I haven’t written, talked or seen you for so long that somehow I have to remind myself that you existed in my universe. Somehow, I have to remind myself that we are kindred spirits, divided by time and living our own lives. We are two souls apart, looking for ourselves in this vast universe. The love was too much to handle but it was comfortable. I have seen your friends everywhere, heard your name everywhere, seeing people who look like you and act like you EVERYWHERE… but they are not YOU. 

Sometimes I wish I can go there. Just drive there and stare at the awesome skyline and de-clutter my brain, wishing you would just see me and sit down beside me and ask me what’s wrong. I want to tell you the things that are wrong or going wrong in my life. I want to show you my vulnerability because it is only you who would understand it and be honest with me. You will give me the most blunt, straightforward answer that I need and would give me that “slap on the face.. wake up Tracy” moment that I have been waiting.

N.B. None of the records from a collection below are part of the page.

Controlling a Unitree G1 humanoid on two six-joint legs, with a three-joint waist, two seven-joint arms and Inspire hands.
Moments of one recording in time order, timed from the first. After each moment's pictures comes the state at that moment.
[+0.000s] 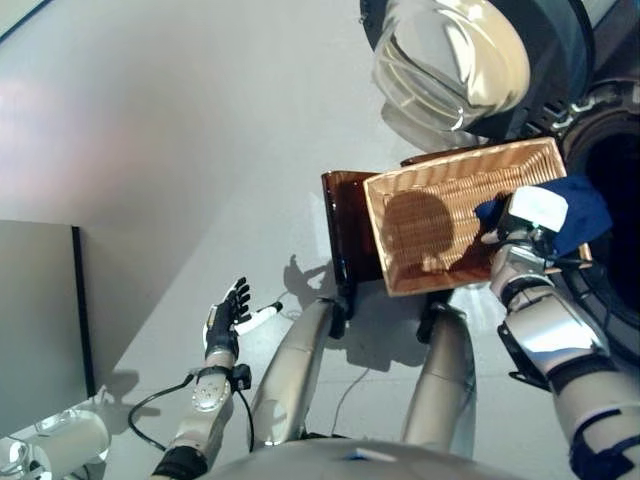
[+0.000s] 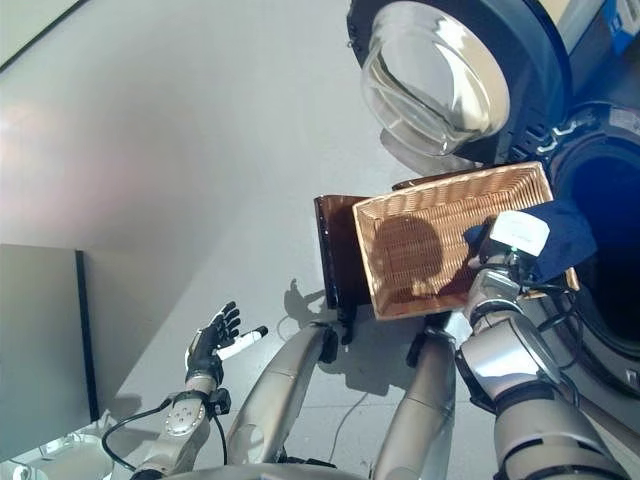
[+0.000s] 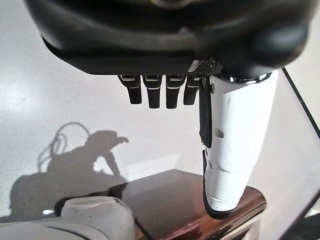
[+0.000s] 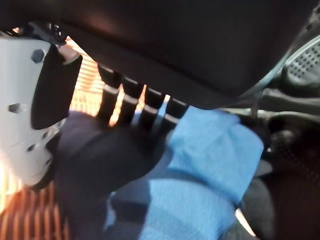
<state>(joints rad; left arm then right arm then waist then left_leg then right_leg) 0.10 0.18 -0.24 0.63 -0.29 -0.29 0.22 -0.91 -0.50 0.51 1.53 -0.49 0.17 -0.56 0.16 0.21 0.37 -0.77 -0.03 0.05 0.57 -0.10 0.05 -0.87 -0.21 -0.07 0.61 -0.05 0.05</state>
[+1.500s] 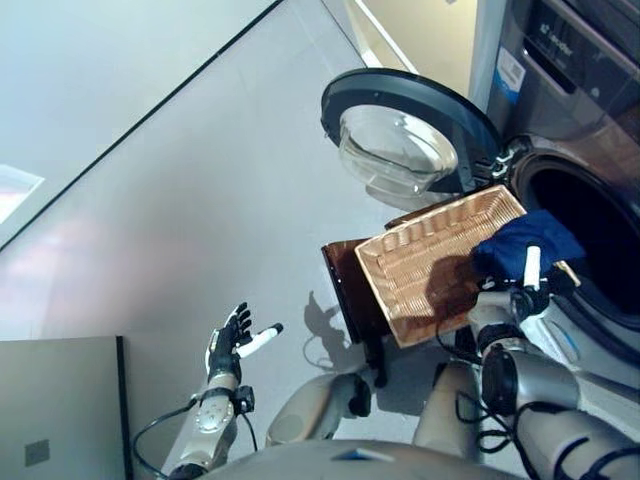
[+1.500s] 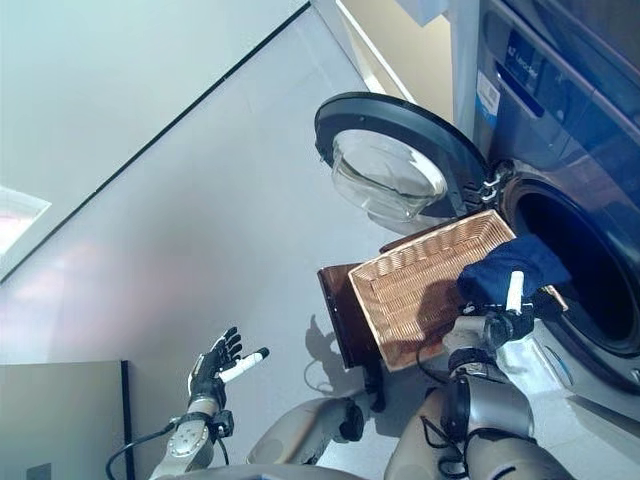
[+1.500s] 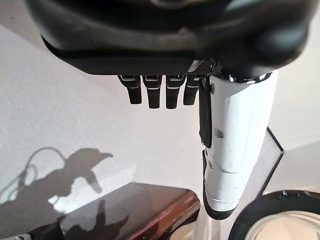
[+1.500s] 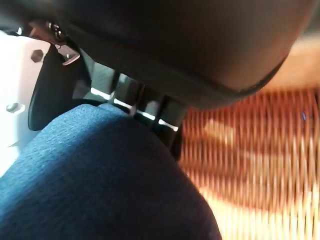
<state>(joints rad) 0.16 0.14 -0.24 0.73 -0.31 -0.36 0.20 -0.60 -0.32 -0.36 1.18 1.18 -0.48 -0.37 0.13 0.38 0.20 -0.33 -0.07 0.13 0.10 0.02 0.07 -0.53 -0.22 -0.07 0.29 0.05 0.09</state>
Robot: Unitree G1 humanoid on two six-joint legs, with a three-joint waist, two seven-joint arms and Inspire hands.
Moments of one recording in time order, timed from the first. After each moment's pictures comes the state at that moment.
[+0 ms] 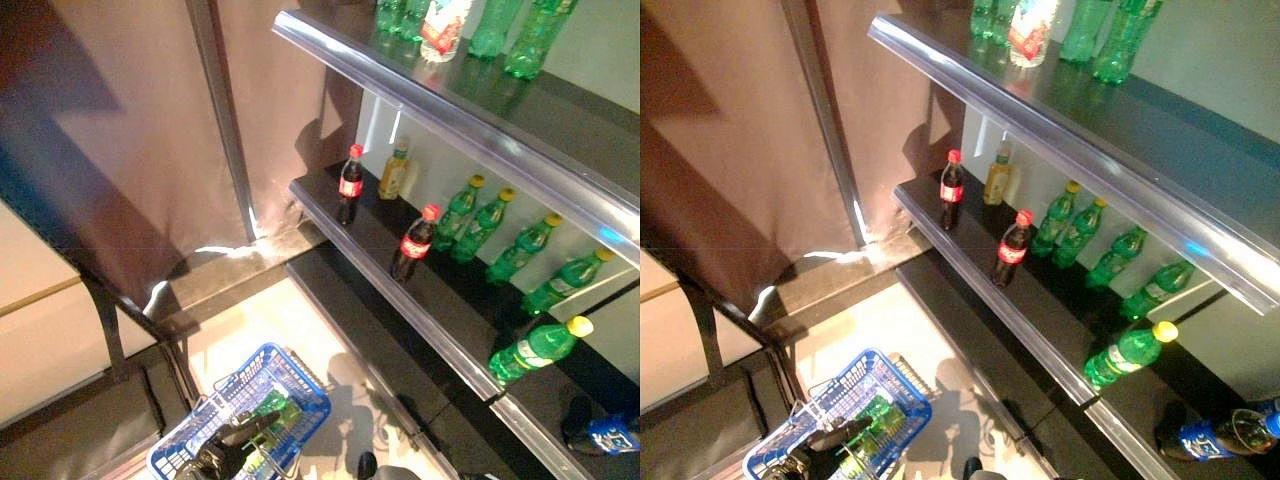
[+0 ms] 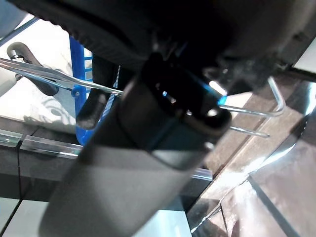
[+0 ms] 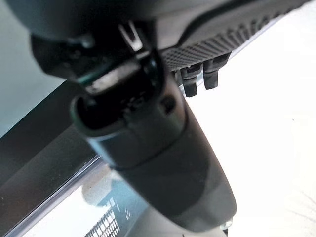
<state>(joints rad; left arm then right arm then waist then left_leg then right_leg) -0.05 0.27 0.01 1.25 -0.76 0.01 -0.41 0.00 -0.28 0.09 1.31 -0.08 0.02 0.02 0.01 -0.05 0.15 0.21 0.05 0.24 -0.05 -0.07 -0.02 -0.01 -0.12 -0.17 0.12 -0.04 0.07</state>
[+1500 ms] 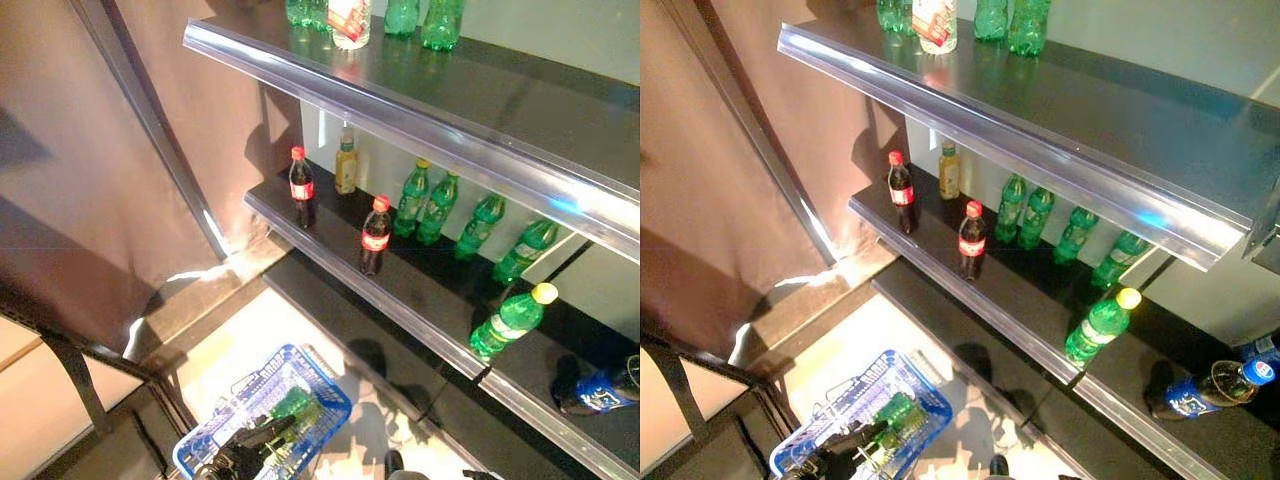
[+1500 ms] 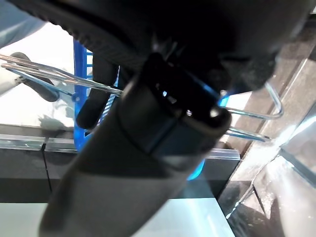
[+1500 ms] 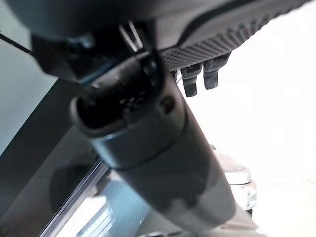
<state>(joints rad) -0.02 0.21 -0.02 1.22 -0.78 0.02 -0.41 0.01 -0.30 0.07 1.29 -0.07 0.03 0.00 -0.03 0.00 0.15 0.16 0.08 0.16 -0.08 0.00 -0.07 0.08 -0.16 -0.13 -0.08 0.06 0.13</state>
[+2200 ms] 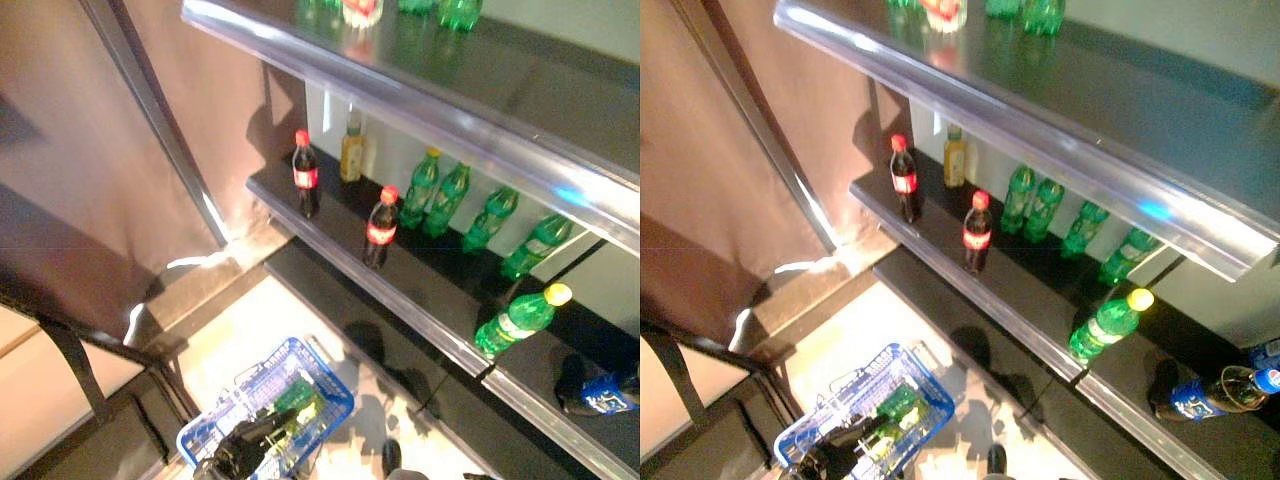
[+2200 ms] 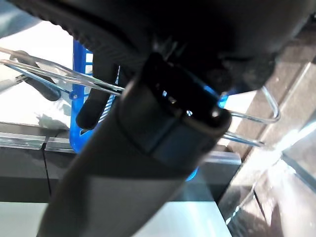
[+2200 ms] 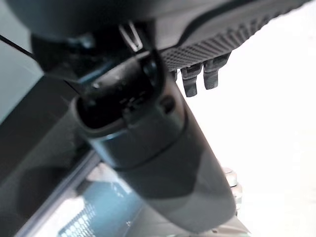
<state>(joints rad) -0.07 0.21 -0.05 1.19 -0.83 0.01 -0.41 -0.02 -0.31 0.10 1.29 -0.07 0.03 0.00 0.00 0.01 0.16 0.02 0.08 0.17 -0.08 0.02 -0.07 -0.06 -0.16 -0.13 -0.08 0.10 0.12</state>
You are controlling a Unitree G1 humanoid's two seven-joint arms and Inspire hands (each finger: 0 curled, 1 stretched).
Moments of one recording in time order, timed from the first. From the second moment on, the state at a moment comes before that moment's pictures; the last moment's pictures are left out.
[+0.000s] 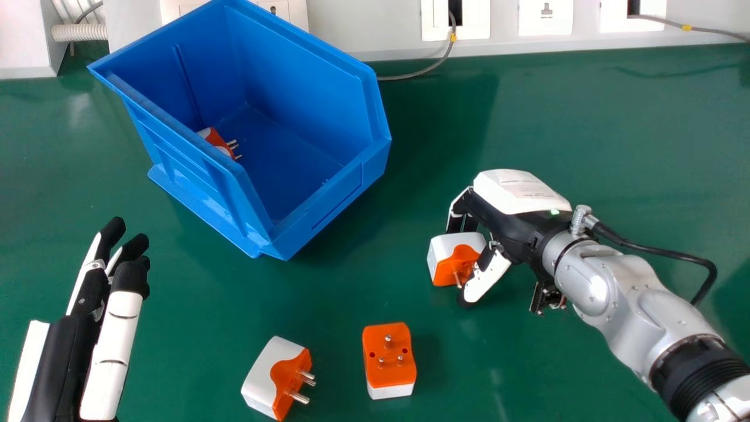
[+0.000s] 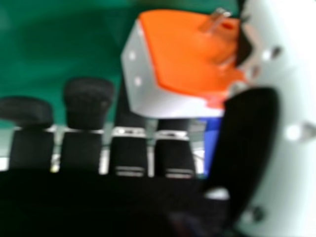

J, everything is wrong but I am trying to be tough because I am my own bullet proof vest. I put on a fake smile and show the world that I am peachy when in fact I am hurting inside from all the crap I am taking from the guys who want to enter my life. My problem is I allow them to enter my universe when they are not ready to be part of it. (Or they just want to get into my pants) I try to be smile, but deep inside.. I have cracks and band-aids to cover up the scar. I want to tell you that I have been hurt and the only thing that keeps me alive is the reason why I have been hurt. People really do take advantage of the scars other people carry. And it’s up to me how I can get out of this alive. Running away is no longer an option, but humility and a graceful exit is the option.

It has been 8 months. 8 months of the constant struggle to find myself without you in my universe. It’s a struggle that I want to come out of alive and kicking. And today is not a good day, because I miss talking to you.